[Work request]
Review the listing and copy each line that holds the word "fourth".

[Supplied records]
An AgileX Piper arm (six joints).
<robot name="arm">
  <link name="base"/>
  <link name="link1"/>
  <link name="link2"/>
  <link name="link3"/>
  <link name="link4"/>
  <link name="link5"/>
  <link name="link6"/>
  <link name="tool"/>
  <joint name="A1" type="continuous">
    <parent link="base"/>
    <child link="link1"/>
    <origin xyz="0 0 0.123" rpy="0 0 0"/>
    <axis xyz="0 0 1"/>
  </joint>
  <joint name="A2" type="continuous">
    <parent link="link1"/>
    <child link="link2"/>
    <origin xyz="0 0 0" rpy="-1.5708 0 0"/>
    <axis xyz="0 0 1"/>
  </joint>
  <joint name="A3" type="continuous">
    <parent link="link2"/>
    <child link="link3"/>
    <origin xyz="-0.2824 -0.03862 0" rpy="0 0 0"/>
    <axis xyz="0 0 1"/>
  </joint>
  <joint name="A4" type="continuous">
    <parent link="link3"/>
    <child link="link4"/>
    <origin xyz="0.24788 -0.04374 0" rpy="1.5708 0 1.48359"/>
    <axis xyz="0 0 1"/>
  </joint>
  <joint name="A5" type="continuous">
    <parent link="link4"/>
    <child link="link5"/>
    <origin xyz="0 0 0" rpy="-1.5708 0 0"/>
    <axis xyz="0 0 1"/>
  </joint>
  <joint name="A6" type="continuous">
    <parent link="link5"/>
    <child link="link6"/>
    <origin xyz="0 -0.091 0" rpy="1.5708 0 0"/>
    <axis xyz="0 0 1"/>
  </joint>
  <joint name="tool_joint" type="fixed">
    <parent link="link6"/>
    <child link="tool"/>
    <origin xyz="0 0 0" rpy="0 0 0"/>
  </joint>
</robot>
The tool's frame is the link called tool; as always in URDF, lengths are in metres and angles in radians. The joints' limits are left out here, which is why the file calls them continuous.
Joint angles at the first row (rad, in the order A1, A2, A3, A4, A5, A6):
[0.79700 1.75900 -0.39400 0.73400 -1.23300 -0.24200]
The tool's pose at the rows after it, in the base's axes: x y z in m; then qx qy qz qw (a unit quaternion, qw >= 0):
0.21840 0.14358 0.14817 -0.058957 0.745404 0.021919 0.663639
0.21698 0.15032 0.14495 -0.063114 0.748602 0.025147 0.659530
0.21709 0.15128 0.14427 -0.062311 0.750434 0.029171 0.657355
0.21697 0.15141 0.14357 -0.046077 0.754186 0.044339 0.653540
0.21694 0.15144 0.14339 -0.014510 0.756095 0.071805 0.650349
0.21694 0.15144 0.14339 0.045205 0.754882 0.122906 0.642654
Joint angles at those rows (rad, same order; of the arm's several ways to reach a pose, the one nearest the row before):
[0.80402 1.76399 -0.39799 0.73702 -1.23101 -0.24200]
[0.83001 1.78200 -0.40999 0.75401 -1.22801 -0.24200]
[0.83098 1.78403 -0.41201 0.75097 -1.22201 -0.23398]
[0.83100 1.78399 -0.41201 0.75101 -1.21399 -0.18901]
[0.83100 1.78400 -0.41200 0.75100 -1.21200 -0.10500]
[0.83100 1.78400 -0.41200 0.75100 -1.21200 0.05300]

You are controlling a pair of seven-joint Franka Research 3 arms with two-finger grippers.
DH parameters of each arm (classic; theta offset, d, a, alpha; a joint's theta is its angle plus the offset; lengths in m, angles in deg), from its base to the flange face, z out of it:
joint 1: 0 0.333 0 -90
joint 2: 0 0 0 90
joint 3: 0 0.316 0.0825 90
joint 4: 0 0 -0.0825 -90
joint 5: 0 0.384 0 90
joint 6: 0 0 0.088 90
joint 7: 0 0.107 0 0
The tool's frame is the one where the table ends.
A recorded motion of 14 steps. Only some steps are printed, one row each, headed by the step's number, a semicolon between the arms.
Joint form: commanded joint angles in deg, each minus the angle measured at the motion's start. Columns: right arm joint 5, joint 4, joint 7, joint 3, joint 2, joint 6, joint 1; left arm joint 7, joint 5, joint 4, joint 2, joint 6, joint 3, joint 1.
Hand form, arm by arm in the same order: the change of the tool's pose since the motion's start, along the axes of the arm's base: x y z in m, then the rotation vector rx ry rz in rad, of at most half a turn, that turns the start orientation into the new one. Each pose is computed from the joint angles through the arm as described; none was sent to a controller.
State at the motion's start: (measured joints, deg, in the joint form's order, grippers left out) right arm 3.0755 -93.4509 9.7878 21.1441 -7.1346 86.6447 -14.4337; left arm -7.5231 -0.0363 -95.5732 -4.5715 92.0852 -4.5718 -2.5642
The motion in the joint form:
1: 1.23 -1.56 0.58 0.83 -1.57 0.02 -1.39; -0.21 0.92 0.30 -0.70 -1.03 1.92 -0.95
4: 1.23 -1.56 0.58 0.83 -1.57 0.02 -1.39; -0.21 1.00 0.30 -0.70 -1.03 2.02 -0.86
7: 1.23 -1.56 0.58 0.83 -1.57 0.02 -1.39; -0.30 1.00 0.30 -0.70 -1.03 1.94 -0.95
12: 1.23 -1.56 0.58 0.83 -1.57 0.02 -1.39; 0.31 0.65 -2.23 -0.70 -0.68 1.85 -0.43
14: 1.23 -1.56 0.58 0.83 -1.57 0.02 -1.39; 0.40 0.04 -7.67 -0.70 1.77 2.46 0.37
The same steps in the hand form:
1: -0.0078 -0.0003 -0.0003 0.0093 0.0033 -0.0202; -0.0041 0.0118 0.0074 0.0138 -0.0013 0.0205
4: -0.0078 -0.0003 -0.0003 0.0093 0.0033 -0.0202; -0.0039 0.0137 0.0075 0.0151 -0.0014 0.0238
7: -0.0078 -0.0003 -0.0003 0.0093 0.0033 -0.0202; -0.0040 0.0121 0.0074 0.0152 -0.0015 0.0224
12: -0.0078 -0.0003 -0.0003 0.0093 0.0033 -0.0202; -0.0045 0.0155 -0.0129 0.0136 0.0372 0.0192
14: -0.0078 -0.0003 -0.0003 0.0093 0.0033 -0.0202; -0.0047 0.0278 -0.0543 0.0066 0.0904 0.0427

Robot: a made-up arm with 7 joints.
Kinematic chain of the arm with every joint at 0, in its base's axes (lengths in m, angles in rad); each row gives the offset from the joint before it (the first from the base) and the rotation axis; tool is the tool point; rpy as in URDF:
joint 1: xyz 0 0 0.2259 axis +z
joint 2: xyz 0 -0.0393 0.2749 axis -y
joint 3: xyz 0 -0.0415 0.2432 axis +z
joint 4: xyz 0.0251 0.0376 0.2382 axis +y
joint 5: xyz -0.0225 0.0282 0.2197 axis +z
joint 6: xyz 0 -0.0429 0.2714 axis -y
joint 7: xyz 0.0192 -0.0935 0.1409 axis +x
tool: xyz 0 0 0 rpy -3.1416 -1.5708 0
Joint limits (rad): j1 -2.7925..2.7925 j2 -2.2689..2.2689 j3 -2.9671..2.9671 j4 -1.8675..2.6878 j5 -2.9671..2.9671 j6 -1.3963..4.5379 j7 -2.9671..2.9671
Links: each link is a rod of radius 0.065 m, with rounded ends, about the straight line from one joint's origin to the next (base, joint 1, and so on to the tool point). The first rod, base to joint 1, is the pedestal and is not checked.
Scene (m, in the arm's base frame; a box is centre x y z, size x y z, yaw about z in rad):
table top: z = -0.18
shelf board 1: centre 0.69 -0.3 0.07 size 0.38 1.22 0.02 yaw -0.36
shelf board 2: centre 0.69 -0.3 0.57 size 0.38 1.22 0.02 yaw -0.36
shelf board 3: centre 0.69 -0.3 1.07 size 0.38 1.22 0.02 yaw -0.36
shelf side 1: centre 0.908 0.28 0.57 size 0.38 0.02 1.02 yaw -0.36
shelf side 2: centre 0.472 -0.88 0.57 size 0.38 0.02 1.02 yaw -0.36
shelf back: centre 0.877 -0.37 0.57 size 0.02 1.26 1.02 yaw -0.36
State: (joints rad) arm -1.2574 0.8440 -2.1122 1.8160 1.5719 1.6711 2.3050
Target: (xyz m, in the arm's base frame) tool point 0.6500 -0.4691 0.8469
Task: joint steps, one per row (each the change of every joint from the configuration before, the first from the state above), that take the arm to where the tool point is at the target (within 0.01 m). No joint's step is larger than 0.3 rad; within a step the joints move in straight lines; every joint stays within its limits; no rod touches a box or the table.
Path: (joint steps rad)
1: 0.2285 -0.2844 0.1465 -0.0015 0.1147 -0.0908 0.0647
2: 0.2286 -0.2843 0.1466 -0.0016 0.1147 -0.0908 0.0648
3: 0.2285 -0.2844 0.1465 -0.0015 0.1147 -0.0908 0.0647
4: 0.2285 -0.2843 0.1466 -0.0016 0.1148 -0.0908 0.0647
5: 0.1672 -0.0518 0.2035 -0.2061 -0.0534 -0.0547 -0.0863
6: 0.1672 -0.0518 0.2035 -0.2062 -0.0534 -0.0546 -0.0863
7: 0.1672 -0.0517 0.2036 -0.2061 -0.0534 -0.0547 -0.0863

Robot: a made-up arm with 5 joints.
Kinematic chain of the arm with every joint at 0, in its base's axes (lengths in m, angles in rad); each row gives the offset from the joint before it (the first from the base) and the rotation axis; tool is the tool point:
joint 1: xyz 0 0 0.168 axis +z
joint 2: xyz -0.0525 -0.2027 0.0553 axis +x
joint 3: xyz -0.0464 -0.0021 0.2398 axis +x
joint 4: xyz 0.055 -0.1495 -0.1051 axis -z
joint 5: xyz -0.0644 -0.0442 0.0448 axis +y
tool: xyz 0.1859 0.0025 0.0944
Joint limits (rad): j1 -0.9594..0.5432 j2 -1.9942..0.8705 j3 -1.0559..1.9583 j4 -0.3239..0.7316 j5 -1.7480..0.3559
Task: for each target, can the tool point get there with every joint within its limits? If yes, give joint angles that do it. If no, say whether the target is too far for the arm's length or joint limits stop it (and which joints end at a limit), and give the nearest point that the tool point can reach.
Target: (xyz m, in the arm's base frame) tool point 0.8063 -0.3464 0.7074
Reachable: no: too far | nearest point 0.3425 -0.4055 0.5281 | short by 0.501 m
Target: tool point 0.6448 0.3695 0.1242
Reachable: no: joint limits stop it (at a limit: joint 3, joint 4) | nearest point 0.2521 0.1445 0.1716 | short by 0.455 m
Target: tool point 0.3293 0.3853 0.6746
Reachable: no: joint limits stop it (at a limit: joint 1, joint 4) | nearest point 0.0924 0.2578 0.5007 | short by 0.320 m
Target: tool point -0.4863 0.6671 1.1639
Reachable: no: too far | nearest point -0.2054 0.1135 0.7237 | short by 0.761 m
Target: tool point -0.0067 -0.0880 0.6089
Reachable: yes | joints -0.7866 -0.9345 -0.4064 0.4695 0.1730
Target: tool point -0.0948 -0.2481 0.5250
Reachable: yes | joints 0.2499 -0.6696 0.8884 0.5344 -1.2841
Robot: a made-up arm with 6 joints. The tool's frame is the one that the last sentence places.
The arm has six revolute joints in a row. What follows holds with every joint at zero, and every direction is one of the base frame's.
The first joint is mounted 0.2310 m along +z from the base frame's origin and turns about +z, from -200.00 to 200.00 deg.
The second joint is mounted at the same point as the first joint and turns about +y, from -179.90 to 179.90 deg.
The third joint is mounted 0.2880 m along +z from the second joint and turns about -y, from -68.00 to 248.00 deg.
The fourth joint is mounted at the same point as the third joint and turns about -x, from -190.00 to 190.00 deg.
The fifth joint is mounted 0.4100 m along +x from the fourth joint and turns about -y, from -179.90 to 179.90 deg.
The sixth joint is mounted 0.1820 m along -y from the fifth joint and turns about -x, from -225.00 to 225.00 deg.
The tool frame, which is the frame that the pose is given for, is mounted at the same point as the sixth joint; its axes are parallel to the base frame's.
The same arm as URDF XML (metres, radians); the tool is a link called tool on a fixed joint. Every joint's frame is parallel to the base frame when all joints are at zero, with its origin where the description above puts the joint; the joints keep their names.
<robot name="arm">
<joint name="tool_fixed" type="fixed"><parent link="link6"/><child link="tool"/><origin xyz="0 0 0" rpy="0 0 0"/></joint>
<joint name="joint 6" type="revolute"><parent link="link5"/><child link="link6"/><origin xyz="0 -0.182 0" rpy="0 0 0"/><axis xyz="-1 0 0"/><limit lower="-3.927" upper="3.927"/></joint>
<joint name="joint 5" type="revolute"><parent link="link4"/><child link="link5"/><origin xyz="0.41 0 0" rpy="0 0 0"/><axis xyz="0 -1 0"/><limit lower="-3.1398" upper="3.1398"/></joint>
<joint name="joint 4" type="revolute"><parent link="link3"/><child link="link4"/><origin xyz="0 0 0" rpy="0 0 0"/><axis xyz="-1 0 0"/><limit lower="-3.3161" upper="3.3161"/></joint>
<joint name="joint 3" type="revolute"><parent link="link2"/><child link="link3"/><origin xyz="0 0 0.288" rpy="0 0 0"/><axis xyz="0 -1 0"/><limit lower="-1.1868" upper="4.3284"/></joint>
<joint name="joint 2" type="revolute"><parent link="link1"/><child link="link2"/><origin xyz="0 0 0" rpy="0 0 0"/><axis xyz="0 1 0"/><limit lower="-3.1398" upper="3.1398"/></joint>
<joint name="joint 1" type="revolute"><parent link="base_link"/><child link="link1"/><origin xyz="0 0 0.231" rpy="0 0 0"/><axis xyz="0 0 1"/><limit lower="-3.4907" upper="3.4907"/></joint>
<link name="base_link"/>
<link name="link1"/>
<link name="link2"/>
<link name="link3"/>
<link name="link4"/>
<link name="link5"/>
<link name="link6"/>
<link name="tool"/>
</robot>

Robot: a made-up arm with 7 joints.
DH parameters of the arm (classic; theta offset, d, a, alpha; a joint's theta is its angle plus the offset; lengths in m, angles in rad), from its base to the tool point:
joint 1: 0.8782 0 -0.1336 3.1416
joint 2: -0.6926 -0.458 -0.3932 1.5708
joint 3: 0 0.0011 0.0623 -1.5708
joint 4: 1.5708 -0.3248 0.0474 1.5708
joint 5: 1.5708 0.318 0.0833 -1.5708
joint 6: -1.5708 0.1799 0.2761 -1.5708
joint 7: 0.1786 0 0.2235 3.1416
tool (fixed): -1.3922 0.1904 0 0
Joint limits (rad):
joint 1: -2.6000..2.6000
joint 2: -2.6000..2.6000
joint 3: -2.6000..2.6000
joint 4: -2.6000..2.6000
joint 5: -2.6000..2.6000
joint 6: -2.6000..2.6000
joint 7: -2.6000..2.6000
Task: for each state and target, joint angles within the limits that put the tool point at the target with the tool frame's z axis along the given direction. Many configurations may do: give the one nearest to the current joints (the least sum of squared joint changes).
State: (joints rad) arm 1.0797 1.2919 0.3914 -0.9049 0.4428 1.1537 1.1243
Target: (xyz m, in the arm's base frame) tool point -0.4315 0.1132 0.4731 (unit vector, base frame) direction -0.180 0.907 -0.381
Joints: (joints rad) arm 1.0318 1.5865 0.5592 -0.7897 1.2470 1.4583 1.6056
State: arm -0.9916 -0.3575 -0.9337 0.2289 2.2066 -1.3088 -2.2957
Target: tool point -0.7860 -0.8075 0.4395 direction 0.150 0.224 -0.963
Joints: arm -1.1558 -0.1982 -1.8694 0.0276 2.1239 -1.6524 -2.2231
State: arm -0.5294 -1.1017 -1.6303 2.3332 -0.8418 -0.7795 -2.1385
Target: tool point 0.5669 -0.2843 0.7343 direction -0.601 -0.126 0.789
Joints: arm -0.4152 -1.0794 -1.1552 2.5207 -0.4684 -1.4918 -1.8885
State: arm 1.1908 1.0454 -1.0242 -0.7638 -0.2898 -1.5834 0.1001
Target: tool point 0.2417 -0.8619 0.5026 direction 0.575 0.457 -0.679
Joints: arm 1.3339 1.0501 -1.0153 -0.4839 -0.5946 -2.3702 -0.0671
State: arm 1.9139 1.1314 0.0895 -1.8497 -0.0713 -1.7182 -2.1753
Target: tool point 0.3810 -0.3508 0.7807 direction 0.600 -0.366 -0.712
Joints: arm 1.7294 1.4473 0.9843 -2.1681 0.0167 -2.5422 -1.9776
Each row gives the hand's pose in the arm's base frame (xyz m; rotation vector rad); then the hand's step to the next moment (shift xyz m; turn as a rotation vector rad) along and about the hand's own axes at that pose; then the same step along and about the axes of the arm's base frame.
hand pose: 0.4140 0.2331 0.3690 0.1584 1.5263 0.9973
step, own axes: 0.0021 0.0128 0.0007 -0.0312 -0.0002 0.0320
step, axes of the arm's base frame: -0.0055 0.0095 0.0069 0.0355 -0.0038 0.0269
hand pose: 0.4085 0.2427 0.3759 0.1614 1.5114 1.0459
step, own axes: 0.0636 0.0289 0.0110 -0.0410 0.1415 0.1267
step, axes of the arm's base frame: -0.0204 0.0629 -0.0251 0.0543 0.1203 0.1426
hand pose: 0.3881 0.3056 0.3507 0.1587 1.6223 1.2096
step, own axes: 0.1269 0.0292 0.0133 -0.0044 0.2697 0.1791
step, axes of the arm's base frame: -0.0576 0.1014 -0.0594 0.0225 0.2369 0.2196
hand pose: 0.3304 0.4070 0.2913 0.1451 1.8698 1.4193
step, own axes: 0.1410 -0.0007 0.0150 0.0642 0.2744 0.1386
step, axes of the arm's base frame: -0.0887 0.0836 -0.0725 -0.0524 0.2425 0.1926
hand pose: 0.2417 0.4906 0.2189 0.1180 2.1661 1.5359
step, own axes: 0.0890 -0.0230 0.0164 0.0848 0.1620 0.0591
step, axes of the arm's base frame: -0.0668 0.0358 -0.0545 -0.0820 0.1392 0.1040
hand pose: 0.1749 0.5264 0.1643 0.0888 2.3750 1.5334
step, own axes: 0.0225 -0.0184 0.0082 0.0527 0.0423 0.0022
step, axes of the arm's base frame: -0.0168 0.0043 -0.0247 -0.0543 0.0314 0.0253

[Solution to this problem]
The fourth joint is mounted at the same point as the third joint and turns about -x, from -190.00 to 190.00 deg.
The fifth joint is mounted 0.4100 m along +x from the fourth joint and turns about -y, from -179.90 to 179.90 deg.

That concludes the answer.